On Tue, 2009-02-17 at 11:24 +0100, Nick Piggin wrote:
> On Tue, Feb 17, 2009 at 11:05:16AM +0100, Peter Zijlstra wrote:
> > On Tue, 2009-02-17 at 10:38 +0100, Nick Piggin wrote:
> > 
> > > It is a great shame that filesystems are not properly notified
> > > that a page may become dirty before the actual set_page_dirty
> > > event (which is not allowed to fail and is called after the
> > > page is already dirty).
> > 
> > Not quite true, for example the set_page_dirty() done by the write fault
> > code is done _before_ the page becomes dirty.
> > 
> > This before/after thing was the reason for that horrid file corruption
> > bug that dragged on for a few weeks back in .19 (IIRC).
> 
> Yeah, there are actually races though. The page can become cleaned
> before set_page_dirty is reached, and there are also nasty races with
> truncate.

Hmm, so you're saying that never got properly fixed?
 
> > > This is a big problem I have with fsblock simply in trying to
> > > make the memory allocation robust. page_mkwrite unfortunately
> > > is racy and I've fixed problems there... the big problem though
> > > is get_user_pages. Fixing that properly seems to require fixing
> > > callers so it is not really realistic in the short term.
> > 
> > Right, I'm just not sure what we can do, even with a
> > prepage_page_dirty() function, what are you going to do, fail the fault?
> 
> Oh, for regular page fault functions using page_mkwrite, they
> definitely want to fail the fault with a SIGBUS, and actually XFS
> already does that (for fsblock robust memory allocations you
> would also want to fail OOM on metadata allocation failure). What
> is the other option? Silently fail the write?

OK, agreed.

> For XFS purpose (ie. -ENOSPC handling), the current code is reasonable
> although there could be some truncate races with block allocation. But
> mostly probably works. For something like fsblock it can be much more
> common to have the metadata refcount reach 0 and freed before spd is
> called. In that case the code actually goes into a bug situation so it
> is a bit more critical.
> 
> But no that's the "easy" part. The hard part is get_user_pages
> because the caller can hold onto the page indefinitely simply with a
> refcount, and go along happily dirtying it at any stage (actually
> writing to the page memory) before actually calling set_page_dirty.
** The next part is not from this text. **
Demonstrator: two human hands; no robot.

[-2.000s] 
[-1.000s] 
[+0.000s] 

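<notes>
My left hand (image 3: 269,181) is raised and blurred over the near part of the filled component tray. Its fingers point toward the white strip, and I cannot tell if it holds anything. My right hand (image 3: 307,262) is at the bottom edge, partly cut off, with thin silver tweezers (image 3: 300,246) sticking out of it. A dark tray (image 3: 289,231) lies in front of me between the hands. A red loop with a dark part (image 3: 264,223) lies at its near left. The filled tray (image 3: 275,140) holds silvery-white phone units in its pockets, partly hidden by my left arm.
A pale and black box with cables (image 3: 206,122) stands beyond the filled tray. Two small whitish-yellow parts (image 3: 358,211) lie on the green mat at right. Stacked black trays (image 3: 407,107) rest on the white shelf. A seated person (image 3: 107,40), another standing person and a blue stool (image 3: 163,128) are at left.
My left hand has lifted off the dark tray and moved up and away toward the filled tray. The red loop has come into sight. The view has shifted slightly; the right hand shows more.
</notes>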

Should a gup user not specify .write=1 if it wants to dirty the page, at
which point the follow_page() will do the dirty-fault thingy.

Ah, but then we can clean it because we're not holding the page-lock. I
see.

> The "cleanest" way to fix this from VM point of view is probably to
> force gup callers to hold the page locked for the duration to
> prevent truncation or writeout after the filesystem notification.
> Don't know if that would be very popular, however.

Right, so you'd want to keep the page locked over gup(.write=1)
sections.

So should we extend the gup() with put_user_page()?